### WHAT NEEDS TO BE DONE
Make an exact copy of the data below, leaving out every picture.
[[ INFORMATION SUPPLIED open ]]
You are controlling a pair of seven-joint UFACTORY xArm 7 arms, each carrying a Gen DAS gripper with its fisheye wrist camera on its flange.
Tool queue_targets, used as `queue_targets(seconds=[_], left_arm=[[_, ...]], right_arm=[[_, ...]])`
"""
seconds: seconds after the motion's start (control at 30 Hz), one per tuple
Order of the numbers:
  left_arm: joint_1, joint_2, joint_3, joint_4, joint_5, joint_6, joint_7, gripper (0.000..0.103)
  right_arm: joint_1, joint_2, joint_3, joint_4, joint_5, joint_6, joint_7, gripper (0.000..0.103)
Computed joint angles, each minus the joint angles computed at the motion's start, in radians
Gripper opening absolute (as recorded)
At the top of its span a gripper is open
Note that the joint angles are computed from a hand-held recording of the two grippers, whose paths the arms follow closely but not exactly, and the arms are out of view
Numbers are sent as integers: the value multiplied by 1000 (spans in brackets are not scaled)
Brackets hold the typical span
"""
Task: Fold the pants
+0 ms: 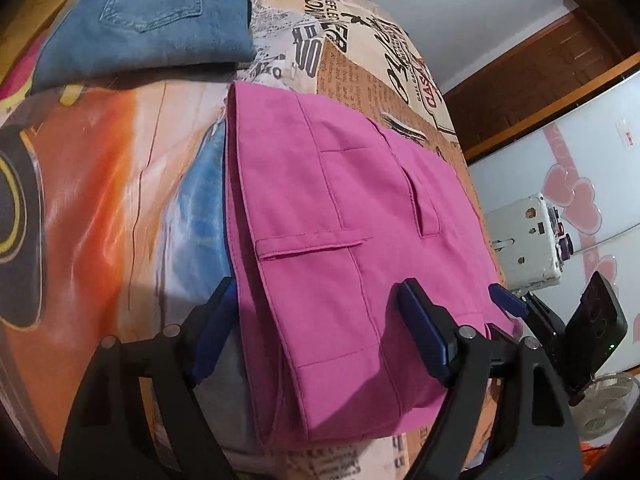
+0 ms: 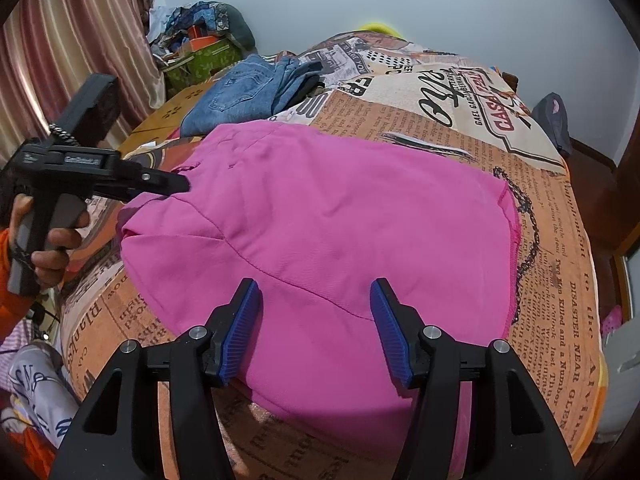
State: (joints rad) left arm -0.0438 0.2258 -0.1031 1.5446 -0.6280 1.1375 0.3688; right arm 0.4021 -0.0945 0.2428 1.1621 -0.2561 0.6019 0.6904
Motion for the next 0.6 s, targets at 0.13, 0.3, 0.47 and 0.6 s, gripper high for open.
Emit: queue_targets(seconds=[0.13, 0.3, 0.47, 0.6], left_arm=[[-2, -15, 3, -10, 9, -24, -5, 49], [-31, -87, 6, -70, 82, -118, 25, 14], [-53, -166, 18, -123, 147, -177, 41, 8], [-69, -240, 28, -176, 195, -213, 53, 7]], right_arm=[[-1, -2, -3, -7, 10, -13, -2, 54], [-2, -1, -2, -7, 12, -12, -3, 54], [-1, 1, -5, 14, 33, 24, -15, 54], [0, 2, -10, 33, 70, 38, -32, 54]])
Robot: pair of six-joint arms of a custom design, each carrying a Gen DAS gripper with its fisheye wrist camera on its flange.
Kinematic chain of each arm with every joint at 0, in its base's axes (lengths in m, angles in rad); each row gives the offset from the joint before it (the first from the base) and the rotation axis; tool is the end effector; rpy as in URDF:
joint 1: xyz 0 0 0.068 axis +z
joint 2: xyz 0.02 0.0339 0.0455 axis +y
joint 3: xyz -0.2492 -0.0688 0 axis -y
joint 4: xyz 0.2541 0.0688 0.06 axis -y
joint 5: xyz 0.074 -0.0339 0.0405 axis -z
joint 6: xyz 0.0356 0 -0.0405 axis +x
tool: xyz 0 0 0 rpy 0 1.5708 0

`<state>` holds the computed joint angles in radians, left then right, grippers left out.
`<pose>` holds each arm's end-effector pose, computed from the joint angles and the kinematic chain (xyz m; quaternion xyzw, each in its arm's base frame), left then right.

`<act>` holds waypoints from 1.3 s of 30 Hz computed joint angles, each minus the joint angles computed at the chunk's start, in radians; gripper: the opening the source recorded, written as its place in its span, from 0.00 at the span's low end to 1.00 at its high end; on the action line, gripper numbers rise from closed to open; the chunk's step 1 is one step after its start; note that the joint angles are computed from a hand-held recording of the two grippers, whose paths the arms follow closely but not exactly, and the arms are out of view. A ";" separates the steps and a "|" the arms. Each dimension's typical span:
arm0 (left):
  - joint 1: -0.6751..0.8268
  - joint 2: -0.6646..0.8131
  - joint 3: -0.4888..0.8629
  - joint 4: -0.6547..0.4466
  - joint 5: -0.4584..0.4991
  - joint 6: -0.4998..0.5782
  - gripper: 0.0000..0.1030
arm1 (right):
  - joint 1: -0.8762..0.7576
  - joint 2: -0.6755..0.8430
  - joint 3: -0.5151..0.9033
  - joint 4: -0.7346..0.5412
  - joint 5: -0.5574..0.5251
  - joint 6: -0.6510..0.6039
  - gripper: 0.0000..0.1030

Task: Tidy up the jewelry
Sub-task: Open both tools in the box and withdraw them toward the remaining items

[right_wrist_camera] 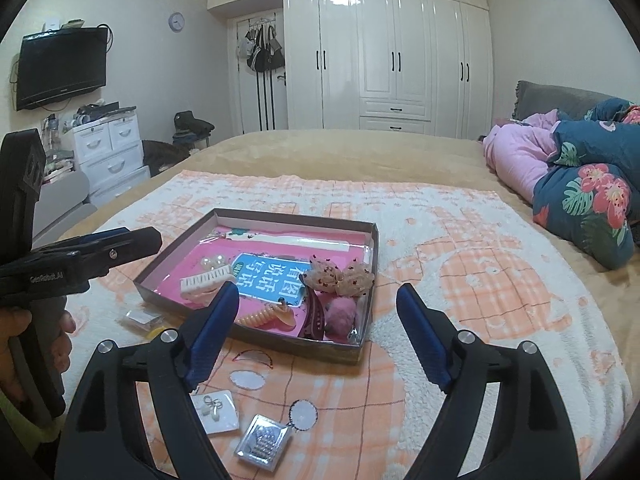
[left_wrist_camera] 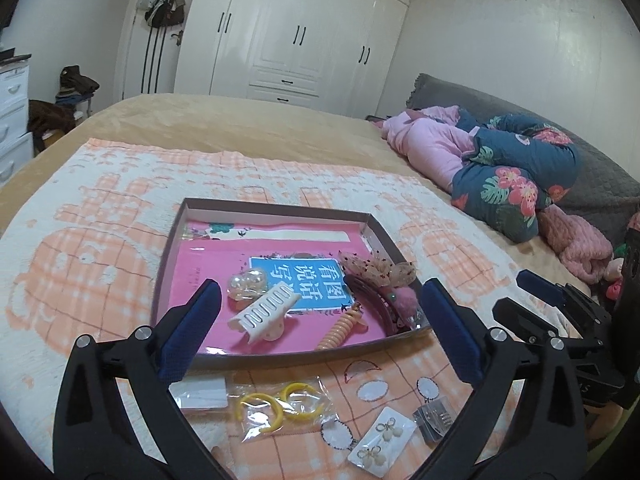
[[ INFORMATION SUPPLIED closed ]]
### SOLUTION FOR THIS TASK
You are controlling a pair of seven-joint UFACTORY xArm 7 arms, each carrying a Gen DAS gripper with its fisheye wrist camera on its flange.
Tool queue_targets, used as `queue_targets(seconds=[_], left_arm=[[_, ...]], right_arm=[[_, ...]])`
"""
seconds: seconds after the motion's start (control at 30 Hz), one per tuple
Order of the numbers:
  left_arm: joint_1, joint_2, joint_3, joint_4, joint_5, joint_6, joint_7, gripper (0.000..0.103)
  right_arm: joint_1, joint_2, joint_3, joint_4, joint_5, joint_6, joint_7, gripper (0.000..0.103)
Computed joint angles, each minus the joint angles computed at the motion's start, in radians
Gripper opening absolute (as recorded)
At the top of its span a gripper is open
Note that the joint angles are computed from a hand-held recording of the two grippers, whose paths the arms follow closely but not exactly, and the arms are out of view
Numbers are sent as integers: the value multiplied by 1000 (spans in brackets are not scaled)
Brackets hold the typical span
"""
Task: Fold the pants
+0 ms: 
+0 ms: 
State: (joints rad) left arm -0.0438 0.2258 -0.1031 1.5446 -0.6280 1.1375 0.3688; right arm 0.4021 -0.0945 0.2428 1.1621 -0.2561 0.6019 0.6904
Motion for the next 0.6 s, targets at 0.13, 0.3, 0.47 and 0.6 s, gripper high for open.
Emit: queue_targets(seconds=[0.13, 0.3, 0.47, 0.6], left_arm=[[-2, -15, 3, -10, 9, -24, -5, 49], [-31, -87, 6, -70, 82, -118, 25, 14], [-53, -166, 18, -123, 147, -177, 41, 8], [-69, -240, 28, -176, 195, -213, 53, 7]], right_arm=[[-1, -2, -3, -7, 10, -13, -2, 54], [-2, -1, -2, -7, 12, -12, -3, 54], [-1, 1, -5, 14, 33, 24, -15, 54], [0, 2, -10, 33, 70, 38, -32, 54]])
Robot: pair of six-joint arms of a custom design, each carrying a Gen DAS gripper with its fisheye wrist camera on its flange.
Kinematic chain of each arm with every joint at 0, in its base's axes (lengths in m, angles in rad); each row gives the offset from the joint before it (the first from the base) and the rotation axis; tool is the end effector; rpy as in URDF:
joint 1: xyz 0 0 0.068 axis +z
joint 2: xyz 0.02 0.0339 0.0455 axis +y
joint 3: xyz -0.2492 -0.0688 0 axis -y
joint 4: xyz 0.2541 0.0688 0.06 axis -y
joint 5: xyz 0.074 -0.0339 0.0405 axis -z
joint 6: xyz 0.0356 0 -0.0405 axis +x
tool: xyz 0 0 0 rpy 0 1.5708 0

`<state>` holds the computed joint angles in radians, left then right, grippers left out.
`<pose>` holds each arm's end-effector pose, computed from the joint angles and the kinematic chain (xyz m; quaternion xyzw, each in its arm's base frame), left then right.

`<act>` holds waypoints from 1.3 s of 30 Hz computed joint angles, each minus the joint angles computed at the chunk's start, in radians; gripper: the opening the source recorded, written as its place in its span, from 0.00 at the span's low end to 1.00 at its high end; on the action line, gripper numbers rise from closed to open; the chunk's step 1 is one step after its start; note that the joint angles are computed from a hand-held recording of the two grippers, whose paths the arms follow closely but not exactly, and the arms are out of view. A ";" separates the steps and a "|" the arms. Each dimension's typical span:
arm0 (left):
  - joint 1: -0.6751..0.8268
  - joint 2: -0.6646..0.8131
  - joint 3: -0.4888..0.8629
  - joint 4: -0.6547..0.4466
  - joint 5: -0.4584..0.4991
  - joint 6: -0.4998..0.5782
  - gripper: 0.0000..0.1030
arm1 (right):
  - joint 1: -0.8762..0.7576
  - joint 2: -0.6755..0.8430
  - joint 3: -0.5151..0.9033
  - joint 4: -0.7346..0.5412
  - joint 5: -0.5574..0.5251
  - joint 6: -0.6510..0.6039
  - gripper: 0.0000..0.1030

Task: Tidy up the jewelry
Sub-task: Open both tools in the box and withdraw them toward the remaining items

[right_wrist_camera] 
[left_wrist_camera] 

Nothing else belongs to this exercise.